### GOAL OF THE EXERCISE
Apart from the pictures, output all of the records exactly.

——

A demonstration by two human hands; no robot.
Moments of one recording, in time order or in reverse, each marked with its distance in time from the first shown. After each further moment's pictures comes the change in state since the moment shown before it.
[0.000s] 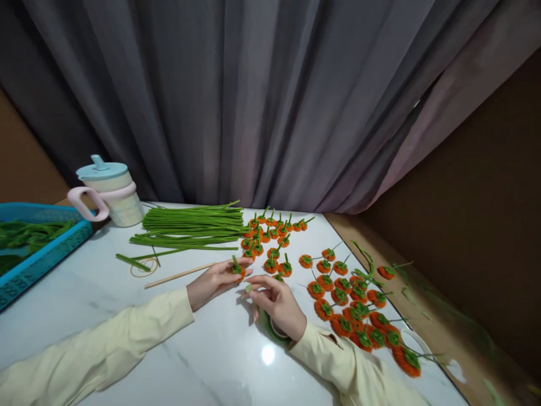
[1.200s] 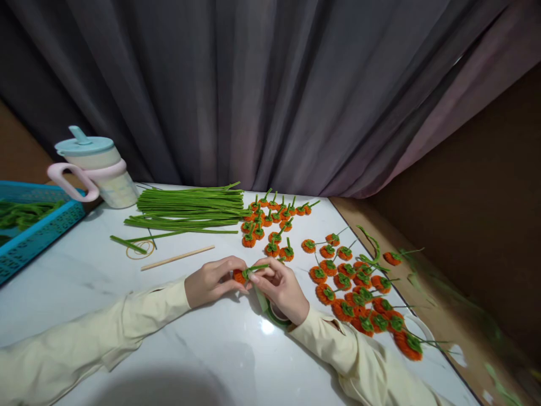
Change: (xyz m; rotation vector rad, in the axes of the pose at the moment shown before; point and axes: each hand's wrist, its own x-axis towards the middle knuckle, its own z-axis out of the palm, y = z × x) left_hand -0.013 -0.019 -0.013 0.998 -0.071 0.601; right_hand -0.003 -0.007 -0.001 0.056 0.006 0.011
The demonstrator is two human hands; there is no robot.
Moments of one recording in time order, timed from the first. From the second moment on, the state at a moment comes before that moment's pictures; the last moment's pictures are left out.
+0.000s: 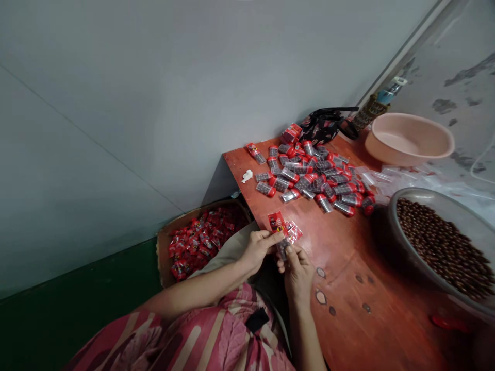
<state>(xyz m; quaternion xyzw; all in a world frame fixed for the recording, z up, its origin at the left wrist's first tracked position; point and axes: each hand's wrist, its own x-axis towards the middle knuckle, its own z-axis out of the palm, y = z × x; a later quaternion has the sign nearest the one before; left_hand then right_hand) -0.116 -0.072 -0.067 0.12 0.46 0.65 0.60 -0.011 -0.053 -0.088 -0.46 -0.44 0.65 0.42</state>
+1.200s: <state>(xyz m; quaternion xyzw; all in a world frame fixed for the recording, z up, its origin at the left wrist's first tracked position) -0.119 -0.077 -0.069 0.17 0.41 0.62 0.65 -0.016 -0.063 -0.085 -0.48 -0.44 0.61 0.45</state>
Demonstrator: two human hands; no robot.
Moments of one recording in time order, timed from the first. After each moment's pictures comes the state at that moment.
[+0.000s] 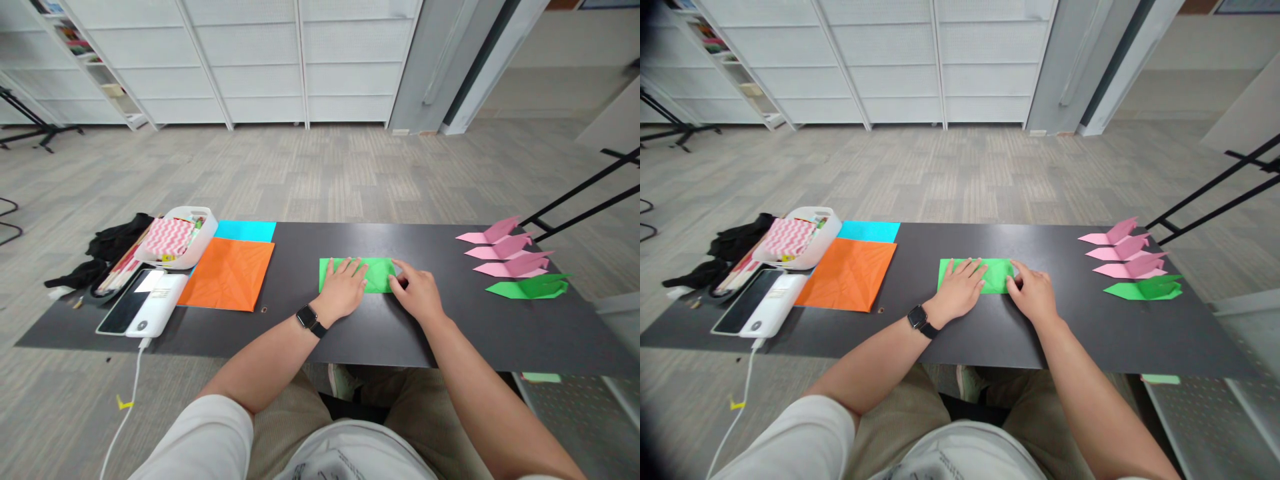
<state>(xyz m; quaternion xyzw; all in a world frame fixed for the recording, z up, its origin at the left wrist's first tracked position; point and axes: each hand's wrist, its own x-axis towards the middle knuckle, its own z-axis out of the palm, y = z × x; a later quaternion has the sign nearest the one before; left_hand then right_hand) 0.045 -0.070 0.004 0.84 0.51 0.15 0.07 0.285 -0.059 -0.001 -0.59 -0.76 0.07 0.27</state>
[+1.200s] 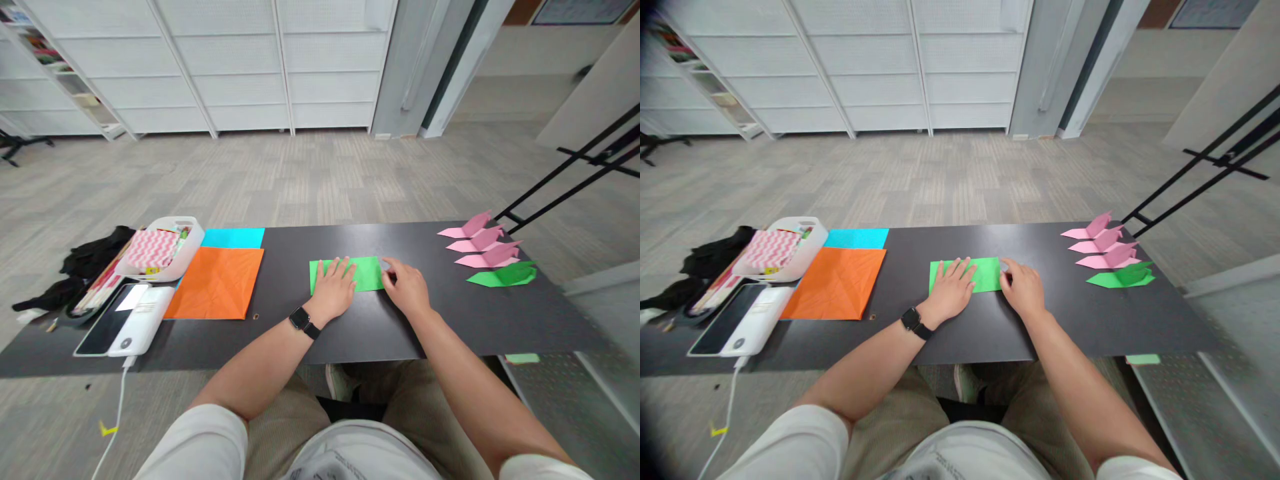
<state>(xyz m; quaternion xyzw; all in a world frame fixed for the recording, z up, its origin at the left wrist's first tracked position) 0.047 -0.071 0.000 0.84 0.52 0.11 0.05 0.283 -0.062 -0.001 -0.61 -0.75 0.01 0.27</state>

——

### SOLUTION TO THE EXERCISE
A demonstration by two human hands; no robot.
Moments of one recording, in time order or in reverse, each marked with its distance in time from the first shown. After each further moment's pictures comes the change in state since the moment shown before it.
[0.000s] 
[1.200s] 
Change: (xyz m; rotation vector rad, in the axes of the pose at the moment shown before; point and axes: each hand's wrist, its own x-axis towards the middle knuckle, its own z-axis out of the palm, y = z × x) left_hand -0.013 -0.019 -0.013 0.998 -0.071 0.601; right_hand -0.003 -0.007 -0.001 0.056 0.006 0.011
The demonstrator is two human hands; there is no robot.
Moments of one recording in time order, timed from the first. From the second moment on, the state at a moment comes before that moment's pictures; the last moment's pictures are left out.
+0.000s: 
<state>(xyz m; quaternion xyzw; all in a world frame fixed for the recording, z up, its origin at the left wrist's first tracked position; point and axes: each hand's wrist, its own x-axis towards the middle knuckle, its own z-axis out of the palm, y = z × x; a later quaternion has the sign nearest the one before; left_hand then right_hand) -0.116 -0.072 -0.067 0.12 0.46 0.65 0.60 -0.011 -0.053 -0.088 -0.46 -0.44 0.65 0.42</state>
+1.200s: <state>(xyz m; quaternion xyzw; all in a world frame fixed for the recording, z up, its origin at the left wrist's first tracked position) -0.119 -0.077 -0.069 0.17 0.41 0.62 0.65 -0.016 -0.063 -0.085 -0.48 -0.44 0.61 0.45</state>
Demonstrator: two human hands; no robot.
Moments of one recording in time order, timed from the first. After each moment's pictures comes the state at that moment.
[+0.000s] 
<state>(xyz m; quaternion xyzw; all in a world frame fixed for the recording, z up, its origin at the left wrist's first tracked position; point and axes: each hand's wrist, its own x-axis towards the middle knuckle, its own z-axis out of the palm, y = z × x; a later quaternion has the sign nearest the one before; left_hand then right_hand) 0.045 -0.070 0.004 0.84 0.51 0.15 0.07 0.285 -0.059 -0.001 -0.59 -0.76 0.07 0.27</state>
[+1.200s] 
<state>(xyz m; quaternion xyzw; all in a world frame fixed for the recording, z up, its origin at the left wrist's first tracked position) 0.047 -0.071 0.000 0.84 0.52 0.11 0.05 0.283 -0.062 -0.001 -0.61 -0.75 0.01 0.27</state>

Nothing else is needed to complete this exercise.